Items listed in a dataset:
▼▼▼
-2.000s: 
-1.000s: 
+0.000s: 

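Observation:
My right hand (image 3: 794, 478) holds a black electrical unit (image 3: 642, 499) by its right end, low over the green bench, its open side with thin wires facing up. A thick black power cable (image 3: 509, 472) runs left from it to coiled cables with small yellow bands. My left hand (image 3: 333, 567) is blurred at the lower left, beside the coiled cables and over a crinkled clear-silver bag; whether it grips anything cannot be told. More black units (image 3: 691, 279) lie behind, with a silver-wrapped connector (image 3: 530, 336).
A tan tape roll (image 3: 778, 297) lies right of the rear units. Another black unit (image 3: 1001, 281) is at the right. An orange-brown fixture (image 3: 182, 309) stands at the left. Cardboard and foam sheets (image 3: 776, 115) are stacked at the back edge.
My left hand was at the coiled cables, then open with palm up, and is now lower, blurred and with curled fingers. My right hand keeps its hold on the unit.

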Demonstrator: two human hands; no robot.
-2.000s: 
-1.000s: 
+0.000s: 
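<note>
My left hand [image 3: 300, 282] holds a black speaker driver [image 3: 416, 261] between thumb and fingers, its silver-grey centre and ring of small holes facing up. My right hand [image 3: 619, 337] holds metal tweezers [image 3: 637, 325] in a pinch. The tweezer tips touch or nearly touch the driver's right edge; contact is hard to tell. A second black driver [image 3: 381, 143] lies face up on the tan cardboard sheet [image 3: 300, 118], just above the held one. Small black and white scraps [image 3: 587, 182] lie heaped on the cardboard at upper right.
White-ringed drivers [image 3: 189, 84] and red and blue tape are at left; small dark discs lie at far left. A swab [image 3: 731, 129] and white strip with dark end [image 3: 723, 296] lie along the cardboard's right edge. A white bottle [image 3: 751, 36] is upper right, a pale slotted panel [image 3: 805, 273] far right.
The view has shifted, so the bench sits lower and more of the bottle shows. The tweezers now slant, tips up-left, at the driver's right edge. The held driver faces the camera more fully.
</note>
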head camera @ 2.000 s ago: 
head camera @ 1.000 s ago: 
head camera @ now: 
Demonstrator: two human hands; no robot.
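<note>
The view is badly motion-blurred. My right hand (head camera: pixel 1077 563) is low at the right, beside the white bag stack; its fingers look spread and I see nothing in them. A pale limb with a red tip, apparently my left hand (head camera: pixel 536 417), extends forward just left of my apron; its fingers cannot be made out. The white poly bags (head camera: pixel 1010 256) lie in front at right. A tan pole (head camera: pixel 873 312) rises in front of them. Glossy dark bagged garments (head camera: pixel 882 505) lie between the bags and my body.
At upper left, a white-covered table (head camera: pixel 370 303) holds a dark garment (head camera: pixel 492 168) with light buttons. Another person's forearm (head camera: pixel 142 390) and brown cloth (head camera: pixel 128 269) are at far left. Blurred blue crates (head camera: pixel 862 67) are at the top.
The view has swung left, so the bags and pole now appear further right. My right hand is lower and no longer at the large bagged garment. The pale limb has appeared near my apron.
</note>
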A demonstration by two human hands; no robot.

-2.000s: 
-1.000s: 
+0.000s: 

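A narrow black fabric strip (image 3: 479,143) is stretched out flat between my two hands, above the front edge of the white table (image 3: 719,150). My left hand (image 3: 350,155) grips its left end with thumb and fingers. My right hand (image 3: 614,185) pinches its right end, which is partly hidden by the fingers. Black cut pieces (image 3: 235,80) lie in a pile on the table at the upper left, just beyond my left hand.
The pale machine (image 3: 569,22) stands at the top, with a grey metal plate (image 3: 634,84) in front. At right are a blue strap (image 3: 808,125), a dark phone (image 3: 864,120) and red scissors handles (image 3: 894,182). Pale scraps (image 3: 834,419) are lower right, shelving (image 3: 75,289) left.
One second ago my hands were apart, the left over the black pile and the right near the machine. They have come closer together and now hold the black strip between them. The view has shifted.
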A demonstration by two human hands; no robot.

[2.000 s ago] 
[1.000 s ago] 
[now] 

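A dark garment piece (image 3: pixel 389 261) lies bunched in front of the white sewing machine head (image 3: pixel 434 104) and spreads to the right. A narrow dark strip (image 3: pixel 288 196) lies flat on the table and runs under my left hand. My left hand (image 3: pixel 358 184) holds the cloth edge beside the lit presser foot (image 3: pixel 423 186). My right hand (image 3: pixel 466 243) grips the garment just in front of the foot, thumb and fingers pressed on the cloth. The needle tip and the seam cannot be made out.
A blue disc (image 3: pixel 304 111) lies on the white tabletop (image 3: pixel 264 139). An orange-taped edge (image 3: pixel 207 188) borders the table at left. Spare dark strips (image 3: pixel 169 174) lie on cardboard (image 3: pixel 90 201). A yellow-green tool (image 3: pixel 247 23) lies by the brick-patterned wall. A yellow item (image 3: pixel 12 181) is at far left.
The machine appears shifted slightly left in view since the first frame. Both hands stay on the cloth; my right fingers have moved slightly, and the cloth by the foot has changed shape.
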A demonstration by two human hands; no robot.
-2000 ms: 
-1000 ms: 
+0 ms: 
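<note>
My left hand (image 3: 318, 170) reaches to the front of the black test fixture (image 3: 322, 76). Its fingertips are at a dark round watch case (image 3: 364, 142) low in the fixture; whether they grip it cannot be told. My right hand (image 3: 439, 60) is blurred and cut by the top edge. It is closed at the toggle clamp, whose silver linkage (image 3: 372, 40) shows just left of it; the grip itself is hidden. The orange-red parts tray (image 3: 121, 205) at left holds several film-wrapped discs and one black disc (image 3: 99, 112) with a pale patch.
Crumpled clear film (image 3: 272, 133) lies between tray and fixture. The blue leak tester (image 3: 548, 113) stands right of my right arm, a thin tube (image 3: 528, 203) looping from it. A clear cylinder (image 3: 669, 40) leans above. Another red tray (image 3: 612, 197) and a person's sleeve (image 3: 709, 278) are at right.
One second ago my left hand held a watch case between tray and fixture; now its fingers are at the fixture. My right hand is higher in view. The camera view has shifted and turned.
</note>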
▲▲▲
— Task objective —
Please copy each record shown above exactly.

— Response area —
-2.000s: 
-1.000s: 
+0.000s: 

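Observation:
My right hand (image 3: 794, 478) holds a black electrical unit (image 3: 642, 499) by its right end, low over the green bench, its open side with thin wires facing up. A thick black power cable (image 3: 509, 472) runs left from it to coiled cables with small yellow bands. My left hand (image 3: 333, 567) is blurred at the lower left, beside the coiled cables and over a crinkled clear-silver bag; whether it grips anything cannot be told. More black units (image 3: 691, 279) lie behind, with a silver-wrapped connector (image 3: 530, 336).
A tan tape roll (image 3: 778, 297) lies right of the rear units. Another black unit (image 3: 1001, 281) is at the right. An orange-brown fixture (image 3: 182, 309) stands at the left. Cardboard and foam sheets (image 3: 776, 115) are stacked at the back edge.
My left hand was at the coiled cables, then open with palm up, and is now lower, blurred and with curled fingers. My right hand keeps its hold on the unit.
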
Demonstrator: two human hands; no robot.
-2.000s: 
-1.000s: 
+0.000s: 
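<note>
My left hand [image 3: 300, 282] holds a black speaker driver [image 3: 416, 261] between thumb and fingers, its silver-grey centre and ring of small holes facing up. My right hand [image 3: 619, 337] holds metal tweezers [image 3: 637, 325] in a pinch. The tweezer tips touch or nearly touch the driver's right edge; contact is hard to tell. A second black driver [image 3: 381, 143] lies face up on the tan cardboard sheet [image 3: 300, 118], just above the held one. Small black and white scraps [image 3: 587, 182] lie heaped on the cardboard at upper right.
White-ringed drivers [image 3: 189, 84] and red and blue tape are at left; small dark discs lie at far left. A swab [image 3: 731, 129] and white strip with dark end [image 3: 723, 296] lie along the cardboard's right edge. A white bottle [image 3: 751, 36] is upper right, a pale slotted panel [image 3: 805, 273] far right.
The view has shifted, so the bench sits lower and more of the bottle shows. The tweezers now slant, tips up-left, at the driver's right edge. The held driver faces the camera more fully.
</note>
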head camera @ 2.000 s ago: 
head camera @ 1.000 s ago: 
head camera @ now: 
Demonstrator: two human hands; no robot.
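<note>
The view is badly motion-blurred. My right hand (head camera: pixel 1077 563) is low at the right, beside the white bag stack; its fingers look spread and I see nothing in them. A pale limb with a red tip, apparently my left hand (head camera: pixel 536 417), extends forward just left of my apron; its fingers cannot be made out. The white poly bags (head camera: pixel 1010 256) lie in front at right. A tan pole (head camera: pixel 873 312) rises in front of them. Glossy dark bagged garments (head camera: pixel 882 505) lie between the bags and my body.
At upper left, a white-covered table (head camera: pixel 370 303) holds a dark garment (head camera: pixel 492 168) with light buttons. Another person's forearm (head camera: pixel 142 390) and brown cloth (head camera: pixel 128 269) are at far left. Blurred blue crates (head camera: pixel 862 67) are at the top.
The view has swung left, so the bags and pole now appear further right. My right hand is lower and no longer at the large bagged garment. The pale limb has appeared near my apron.
</note>
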A demonstration by two human hands; no robot.

-2.000s: 
-1.000s: 
+0.000s: 

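A narrow black fabric strip (image 3: 479,143) is stretched out flat between my two hands, above the front edge of the white table (image 3: 719,150). My left hand (image 3: 350,155) grips its left end with thumb and fingers. My right hand (image 3: 614,185) pinches its right end, which is partly hidden by the fingers. Black cut pieces (image 3: 235,80) lie in a pile on the table at the upper left, just beyond my left hand.
The pale machine (image 3: 569,22) stands at the top, with a grey metal plate (image 3: 634,84) in front. At right are a blue strap (image 3: 808,125), a dark phone (image 3: 864,120) and red scissors handles (image 3: 894,182). Pale scraps (image 3: 834,419) are lower right, shelving (image 3: 75,289) left.
One second ago my hands were apart, the left over the black pile and the right near the machine. They have come closer together and now hold the black strip between them. The view has shifted.
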A demonstration by two human hands; no robot.

[2.000 s ago] 
[1.000 s ago] 
[now] 

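A dark garment piece (image 3: pixel 389 261) lies bunched in front of the white sewing machine head (image 3: pixel 434 104) and spreads to the right. A narrow dark strip (image 3: pixel 288 196) lies flat on the table and runs under my left hand. My left hand (image 3: pixel 358 184) holds the cloth edge beside the lit presser foot (image 3: pixel 423 186). My right hand (image 3: pixel 466 243) grips the garment just in front of the foot, thumb and fingers pressed on the cloth. The needle tip and the seam cannot be made out.
A blue disc (image 3: pixel 304 111) lies on the white tabletop (image 3: pixel 264 139). An orange-taped edge (image 3: pixel 207 188) borders the table at left. Spare dark strips (image 3: pixel 169 174) lie on cardboard (image 3: pixel 90 201). A yellow-green tool (image 3: pixel 247 23) lies by the brick-patterned wall. A yellow item (image 3: pixel 12 181) is at far left.
The machine appears shifted slightly left in view since the first frame. Both hands stay on the cloth; my right fingers have moved slightly, and the cloth by the foot has changed shape.
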A demonstration by two human hands; no robot.
-2000 ms: 
-1000 ms: 
+0 ms: 
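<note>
My left hand (image 3: 318, 170) reaches to the front of the black test fixture (image 3: 322, 76). Its fingertips are at a dark round watch case (image 3: 364, 142) low in the fixture; whether they grip it cannot be told. My right hand (image 3: 439, 60) is blurred and cut by the top edge. It is closed at the toggle clamp, whose silver linkage (image 3: 372, 40) shows just left of it; the grip itself is hidden. The orange-red parts tray (image 3: 121, 205) at left holds several film-wrapped discs and one black disc (image 3: 99, 112) with a pale patch.
Crumpled clear film (image 3: 272, 133) lies between tray and fixture. The blue leak tester (image 3: 548, 113) stands right of my right arm, a thin tube (image 3: 528, 203) looping from it. A clear cylinder (image 3: 669, 40) leans above. Another red tray (image 3: 612, 197) and a person's sleeve (image 3: 709, 278) are at right.
One second ago my left hand held a watch case between tray and fixture; now its fingers are at the fixture. My right hand is higher in view. The camera view has shifted and turned.
</note>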

The work on this exercise has been finished.